Di salah satu diskusi di mailing list Alumni
Pustena, saya
sempat mencetuskan kalimat retorik, […] agar ketergantungan terhadap
perangkat lunak komersial diimbangi dengan belajar produk
alternatifnya.
Seorang teman, Badrus Zaman, tertarik dengan “pernyataan”

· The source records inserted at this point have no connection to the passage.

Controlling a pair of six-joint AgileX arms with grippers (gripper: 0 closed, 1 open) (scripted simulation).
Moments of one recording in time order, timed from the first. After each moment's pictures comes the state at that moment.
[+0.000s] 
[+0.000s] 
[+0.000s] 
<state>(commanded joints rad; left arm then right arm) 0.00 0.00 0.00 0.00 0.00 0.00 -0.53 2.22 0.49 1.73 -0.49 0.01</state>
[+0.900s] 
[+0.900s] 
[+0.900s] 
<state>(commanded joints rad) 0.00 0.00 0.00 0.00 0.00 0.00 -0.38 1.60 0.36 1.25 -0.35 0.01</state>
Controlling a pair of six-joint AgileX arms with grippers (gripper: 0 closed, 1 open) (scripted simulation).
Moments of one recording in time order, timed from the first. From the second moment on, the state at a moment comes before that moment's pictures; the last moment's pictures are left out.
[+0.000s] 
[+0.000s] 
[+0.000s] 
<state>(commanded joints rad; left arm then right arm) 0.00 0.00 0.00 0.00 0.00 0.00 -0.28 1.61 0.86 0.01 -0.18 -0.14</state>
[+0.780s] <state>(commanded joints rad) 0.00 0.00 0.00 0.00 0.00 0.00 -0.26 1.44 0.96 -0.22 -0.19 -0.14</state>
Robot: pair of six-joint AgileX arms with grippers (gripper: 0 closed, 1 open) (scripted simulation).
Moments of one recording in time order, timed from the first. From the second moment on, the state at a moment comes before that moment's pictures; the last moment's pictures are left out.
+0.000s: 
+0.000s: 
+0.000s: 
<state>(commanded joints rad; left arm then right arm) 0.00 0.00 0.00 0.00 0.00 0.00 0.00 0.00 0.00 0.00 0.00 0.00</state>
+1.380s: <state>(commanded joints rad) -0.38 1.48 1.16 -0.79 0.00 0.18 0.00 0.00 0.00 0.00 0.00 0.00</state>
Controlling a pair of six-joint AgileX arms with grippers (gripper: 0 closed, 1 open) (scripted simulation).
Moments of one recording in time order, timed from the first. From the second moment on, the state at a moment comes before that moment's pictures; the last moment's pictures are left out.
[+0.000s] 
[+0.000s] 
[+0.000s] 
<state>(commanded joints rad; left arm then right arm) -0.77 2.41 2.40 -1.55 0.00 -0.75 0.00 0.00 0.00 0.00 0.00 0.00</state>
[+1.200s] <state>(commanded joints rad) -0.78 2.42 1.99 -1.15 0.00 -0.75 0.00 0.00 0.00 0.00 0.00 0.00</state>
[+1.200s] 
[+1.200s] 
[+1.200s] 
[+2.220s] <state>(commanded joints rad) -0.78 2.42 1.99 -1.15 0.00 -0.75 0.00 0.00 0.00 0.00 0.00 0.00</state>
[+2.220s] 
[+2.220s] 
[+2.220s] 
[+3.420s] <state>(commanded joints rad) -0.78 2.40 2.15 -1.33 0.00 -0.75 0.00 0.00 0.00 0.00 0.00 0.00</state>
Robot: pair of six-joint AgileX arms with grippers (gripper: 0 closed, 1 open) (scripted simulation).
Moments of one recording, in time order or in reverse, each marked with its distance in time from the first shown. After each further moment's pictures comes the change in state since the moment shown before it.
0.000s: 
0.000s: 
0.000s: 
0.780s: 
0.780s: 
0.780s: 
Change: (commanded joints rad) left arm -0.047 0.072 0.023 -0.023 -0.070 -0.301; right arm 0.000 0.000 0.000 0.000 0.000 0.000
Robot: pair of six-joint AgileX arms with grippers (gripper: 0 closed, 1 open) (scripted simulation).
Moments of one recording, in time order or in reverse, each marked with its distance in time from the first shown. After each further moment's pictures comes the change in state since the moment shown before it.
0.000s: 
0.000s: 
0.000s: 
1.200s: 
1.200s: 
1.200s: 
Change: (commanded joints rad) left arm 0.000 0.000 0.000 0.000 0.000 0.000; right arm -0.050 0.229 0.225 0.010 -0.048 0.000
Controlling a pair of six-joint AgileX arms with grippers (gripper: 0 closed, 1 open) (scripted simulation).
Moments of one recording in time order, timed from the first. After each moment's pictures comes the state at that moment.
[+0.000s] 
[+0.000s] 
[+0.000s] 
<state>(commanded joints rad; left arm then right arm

tersebut dan memaparkan pengalamannya dalam memilih distribusi GNU/Linux, sebagai berikut,
Hampir sebulan ini saya tertarik untuk memakai Linux. Saya cari berbagai
tulisan di internet tentang distro Linux dan cara mendapatkannya,
akhirnya saya beli 3 distro dari suatu situs: Mandriva (Mandrake Linux)
LE 2005, Suse 9.3, dan PCLinuxOS. Murah kok, hanya Rp 5.000,-/CD
ditambah ongkos kirim Rp 10.000,- (jadi hanya Rp 70.000 saya dapat 12
CD). Saya instal di komputer kantor. Wah senang sekali ketika saya
pertama pakai Mandriva, gampang instalnya. Saya senang pakai desktop
KDE, tampilannya mirip Windows. Selain KDE, di Mandriva juga ada Gnome
dan beberapa desktop lainnya. PCLinuxOS juga menyenangkan karena tidak
perlu diinstal. Sedangkan Suse katanya sangat bagus untuk mengenali
hardware yang terpasang. Komputer saya di kantor pakai prosesor Pentium
4 dan memori 256 MB.
Ketika saya berniat menginstalnya di komputer rumah yang cuma pakai
prosesor AMD Duron 800 MHz dan memori 128 MB, saya khawatir spec
komputer saya tidak memadai. Saya cari di internet distro Linux yang
ringan, gampang diinstal dan semudah Windows memakainya. Dari
GudangLinux Migration Center (http://www.gudanglinux.net/gmc/index.php)
saya dapat rekomendasi untuk memakai Ubuntu. Setelah saya lihat di
websitenya, ternyata Ubuntu pakai desktop Gnome. Saudara kembarnya
adalah Kubuntu yang pakai desktop KDE. Akhirnya saya beli lagi: Kubuntu
dan beberapa distro ringan lainnya.
Saya coba distro-distro ringan tersebut di kantor dulu. Hasilnya memang
masih banyak kekurangan. Kubuntu tidak mengenali dengan baik monitor GTC
yang dipakai, akibatnya resolusinya jadi maksimal tinggal 800x600. Kalau
monitornya diganti Samsung jadi bagus resolusinya. Knoppix susah setting
networknya. Yang paling bagus dari yang saya beli, saya rasakan adalah
Linspire, tapi jalannya berat kalau pakai memori 128 MB (di kantor kan
banyak komputer, cari yang RAM-nya 128, pinjam dulu). Dll, yang semuanya
masih belum seperti yang saya harapkan.
Saya jadi bingung untuk beralih ke Linux untuk menggantikan Windows 98
saya di rumah. Belum lagi mikirin bagaimana menjalankan Holy Qur’an saya
di Linux.
Kutipan di atas disalin langsung dari email yang dikirim Badrus.